Em 2011, cidadãos e diferentes coletivos da comunidade LGBT apresentaram ao congresso do estado de Yucatán (México) uma proposta de aprovação do chamado “Pacto Civil de Solidariedade”. O projeto foi rechaçado. Neste vídeo realizado por Claudia Novelo e Eugenia Montalván Colón, a ginecologista Sandra Peniche fala sobre tal pacto, e sobre como continua sendo atacada por grupos católicos e outras instituições que atentaram contra sua vida.

 

PERU

  • Frida, una mujer trans alejada de los estereotipos – Gianna Camacho García

Frida é uma mulher trans que joga futebol, basquete e gosta de heavy metal.

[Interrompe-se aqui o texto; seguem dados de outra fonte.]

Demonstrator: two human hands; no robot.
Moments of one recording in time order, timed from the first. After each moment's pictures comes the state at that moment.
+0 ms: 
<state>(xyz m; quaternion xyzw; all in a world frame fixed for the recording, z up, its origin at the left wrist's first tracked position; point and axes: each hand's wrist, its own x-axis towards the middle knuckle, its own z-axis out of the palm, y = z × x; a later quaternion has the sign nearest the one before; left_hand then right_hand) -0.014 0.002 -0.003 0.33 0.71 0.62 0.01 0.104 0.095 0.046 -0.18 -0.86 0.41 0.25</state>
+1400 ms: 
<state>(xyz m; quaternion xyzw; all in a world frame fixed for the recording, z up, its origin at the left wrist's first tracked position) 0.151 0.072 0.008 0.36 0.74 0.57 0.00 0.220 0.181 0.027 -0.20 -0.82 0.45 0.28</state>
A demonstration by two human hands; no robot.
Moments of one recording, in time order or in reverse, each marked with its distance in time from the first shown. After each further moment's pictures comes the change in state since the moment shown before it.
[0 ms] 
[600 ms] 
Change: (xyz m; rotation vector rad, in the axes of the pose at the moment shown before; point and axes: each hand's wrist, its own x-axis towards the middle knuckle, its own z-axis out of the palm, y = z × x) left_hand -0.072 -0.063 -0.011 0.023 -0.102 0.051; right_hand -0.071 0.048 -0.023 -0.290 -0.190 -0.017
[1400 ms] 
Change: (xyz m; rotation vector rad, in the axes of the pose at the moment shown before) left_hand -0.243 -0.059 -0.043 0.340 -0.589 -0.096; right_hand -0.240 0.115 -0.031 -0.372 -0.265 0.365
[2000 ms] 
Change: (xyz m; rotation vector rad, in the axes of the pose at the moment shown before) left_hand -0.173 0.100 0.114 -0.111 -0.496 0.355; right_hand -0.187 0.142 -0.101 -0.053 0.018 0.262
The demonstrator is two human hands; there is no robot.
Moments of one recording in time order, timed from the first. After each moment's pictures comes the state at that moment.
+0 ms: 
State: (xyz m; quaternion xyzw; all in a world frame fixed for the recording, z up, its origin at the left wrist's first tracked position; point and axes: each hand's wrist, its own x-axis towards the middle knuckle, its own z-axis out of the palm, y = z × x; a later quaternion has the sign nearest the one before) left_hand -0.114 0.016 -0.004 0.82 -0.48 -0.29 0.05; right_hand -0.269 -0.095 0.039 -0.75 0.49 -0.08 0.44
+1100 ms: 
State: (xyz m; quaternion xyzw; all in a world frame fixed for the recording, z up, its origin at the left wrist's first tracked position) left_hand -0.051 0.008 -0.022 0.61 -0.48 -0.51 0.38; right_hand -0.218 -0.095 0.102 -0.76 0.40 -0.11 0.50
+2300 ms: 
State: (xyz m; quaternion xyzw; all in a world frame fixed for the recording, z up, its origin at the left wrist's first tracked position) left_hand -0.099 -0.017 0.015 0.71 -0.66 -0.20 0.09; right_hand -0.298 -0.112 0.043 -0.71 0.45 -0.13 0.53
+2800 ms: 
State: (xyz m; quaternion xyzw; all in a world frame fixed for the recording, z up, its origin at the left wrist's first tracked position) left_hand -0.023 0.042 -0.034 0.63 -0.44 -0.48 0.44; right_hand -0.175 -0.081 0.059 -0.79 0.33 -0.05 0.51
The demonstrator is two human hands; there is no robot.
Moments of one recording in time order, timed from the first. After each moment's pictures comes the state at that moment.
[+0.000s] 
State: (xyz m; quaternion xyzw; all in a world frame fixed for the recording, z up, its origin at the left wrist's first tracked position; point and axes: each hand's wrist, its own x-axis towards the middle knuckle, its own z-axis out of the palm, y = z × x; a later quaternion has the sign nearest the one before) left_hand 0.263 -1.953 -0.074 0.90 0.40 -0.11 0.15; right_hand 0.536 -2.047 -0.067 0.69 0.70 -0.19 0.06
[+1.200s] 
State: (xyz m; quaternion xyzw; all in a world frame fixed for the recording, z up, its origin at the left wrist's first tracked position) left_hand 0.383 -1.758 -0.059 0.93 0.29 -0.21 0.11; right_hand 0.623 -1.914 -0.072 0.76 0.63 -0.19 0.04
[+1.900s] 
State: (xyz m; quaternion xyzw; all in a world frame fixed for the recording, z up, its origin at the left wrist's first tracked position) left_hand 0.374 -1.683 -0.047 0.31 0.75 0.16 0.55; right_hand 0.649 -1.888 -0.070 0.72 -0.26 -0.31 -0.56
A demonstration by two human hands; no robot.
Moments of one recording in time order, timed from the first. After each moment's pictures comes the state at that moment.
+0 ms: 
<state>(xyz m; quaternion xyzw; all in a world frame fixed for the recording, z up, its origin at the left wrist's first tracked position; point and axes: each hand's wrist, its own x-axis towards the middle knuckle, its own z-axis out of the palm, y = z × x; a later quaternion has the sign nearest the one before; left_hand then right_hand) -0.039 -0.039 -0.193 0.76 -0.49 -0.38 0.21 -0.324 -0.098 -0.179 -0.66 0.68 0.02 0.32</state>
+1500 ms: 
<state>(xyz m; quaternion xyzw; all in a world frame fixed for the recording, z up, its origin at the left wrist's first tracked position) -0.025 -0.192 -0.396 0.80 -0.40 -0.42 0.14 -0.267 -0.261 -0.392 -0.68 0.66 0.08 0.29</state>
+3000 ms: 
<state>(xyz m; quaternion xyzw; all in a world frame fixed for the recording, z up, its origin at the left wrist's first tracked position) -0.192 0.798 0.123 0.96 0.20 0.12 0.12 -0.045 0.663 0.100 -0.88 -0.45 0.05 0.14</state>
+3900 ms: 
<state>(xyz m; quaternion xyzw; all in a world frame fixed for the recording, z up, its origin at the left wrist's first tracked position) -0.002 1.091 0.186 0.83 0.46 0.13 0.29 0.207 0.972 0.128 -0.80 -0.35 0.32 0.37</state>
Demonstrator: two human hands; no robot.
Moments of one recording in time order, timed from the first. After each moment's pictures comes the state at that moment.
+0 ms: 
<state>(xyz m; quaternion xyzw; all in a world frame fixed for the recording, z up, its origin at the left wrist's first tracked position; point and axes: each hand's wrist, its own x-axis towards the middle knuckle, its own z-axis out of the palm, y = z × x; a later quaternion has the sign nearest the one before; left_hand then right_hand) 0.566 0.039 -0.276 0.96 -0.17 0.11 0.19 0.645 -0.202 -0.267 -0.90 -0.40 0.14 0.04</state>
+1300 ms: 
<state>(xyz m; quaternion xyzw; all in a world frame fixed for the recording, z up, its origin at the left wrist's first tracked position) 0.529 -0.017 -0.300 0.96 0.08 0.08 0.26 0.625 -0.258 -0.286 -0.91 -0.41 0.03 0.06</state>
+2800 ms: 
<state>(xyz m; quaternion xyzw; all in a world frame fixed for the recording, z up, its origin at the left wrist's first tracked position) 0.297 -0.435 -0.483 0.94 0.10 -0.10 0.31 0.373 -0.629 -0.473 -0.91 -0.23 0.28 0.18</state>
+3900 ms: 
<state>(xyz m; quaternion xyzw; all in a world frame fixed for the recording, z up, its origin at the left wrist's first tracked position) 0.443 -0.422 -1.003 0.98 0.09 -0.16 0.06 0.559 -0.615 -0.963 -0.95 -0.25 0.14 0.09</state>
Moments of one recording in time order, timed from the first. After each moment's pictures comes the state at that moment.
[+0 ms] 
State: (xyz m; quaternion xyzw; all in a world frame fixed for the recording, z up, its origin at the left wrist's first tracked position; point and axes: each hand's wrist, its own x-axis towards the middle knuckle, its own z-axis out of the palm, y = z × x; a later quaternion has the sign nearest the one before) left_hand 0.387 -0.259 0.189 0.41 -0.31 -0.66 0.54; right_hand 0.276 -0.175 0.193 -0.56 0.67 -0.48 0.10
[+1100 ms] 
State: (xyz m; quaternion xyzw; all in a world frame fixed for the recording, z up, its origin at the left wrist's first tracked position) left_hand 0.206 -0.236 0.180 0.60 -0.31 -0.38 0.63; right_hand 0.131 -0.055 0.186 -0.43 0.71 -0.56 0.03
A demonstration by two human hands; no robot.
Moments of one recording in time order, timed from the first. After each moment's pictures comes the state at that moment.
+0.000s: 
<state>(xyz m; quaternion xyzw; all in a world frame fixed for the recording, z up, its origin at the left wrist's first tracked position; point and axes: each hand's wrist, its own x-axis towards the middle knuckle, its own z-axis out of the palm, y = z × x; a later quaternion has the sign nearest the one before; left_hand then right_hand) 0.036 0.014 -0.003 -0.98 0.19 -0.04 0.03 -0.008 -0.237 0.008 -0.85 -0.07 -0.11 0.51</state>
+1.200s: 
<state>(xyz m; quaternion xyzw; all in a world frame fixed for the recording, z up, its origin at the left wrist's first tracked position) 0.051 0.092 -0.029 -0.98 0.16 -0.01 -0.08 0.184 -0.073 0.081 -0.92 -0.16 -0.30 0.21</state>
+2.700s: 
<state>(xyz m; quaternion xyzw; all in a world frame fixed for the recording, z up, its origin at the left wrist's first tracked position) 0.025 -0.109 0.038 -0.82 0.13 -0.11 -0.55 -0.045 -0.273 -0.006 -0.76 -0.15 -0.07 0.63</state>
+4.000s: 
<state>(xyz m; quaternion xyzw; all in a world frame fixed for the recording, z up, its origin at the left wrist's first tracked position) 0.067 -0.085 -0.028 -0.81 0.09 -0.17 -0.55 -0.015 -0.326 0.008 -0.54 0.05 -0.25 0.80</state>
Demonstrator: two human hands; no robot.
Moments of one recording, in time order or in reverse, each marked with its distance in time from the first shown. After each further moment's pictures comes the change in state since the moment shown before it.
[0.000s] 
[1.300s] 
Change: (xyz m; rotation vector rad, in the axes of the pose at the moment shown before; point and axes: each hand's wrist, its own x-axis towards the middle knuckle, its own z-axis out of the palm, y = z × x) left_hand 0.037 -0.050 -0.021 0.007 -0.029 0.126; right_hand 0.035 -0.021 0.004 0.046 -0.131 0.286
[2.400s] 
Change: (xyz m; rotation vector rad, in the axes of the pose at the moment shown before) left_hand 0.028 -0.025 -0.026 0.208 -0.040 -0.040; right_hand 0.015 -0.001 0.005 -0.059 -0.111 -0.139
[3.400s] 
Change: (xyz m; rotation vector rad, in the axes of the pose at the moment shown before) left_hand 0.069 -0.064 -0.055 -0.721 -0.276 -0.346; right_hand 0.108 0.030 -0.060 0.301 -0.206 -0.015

Vivendo em Lima (Peru) de forma independente, ela ensina que há muitas formas de ser mulher, neste vídeo dirigido por Gianna Camacho García e Julio Lossio Quichiz. Trata-se de uma produção do coletivo Crónicas de la Diversidad, que há cinco anos se dedica a registrar e difundir o acervo cultural LGTBIQ peruano, com o objetivo de contribuir com a luta contra a discriminação. 

 

  • Danielle – Talía Flores

Danielle é discriminada pela mãe, e um dia lhe confessa que está injetando testosterona em si mesma. Depois de escutar a reação da mãe aos gritos, Danielle optará por refugiar-se em recordações, revendo fotos em que aparece com a namorada, que aceita sua identidade de gênero e sexualidade.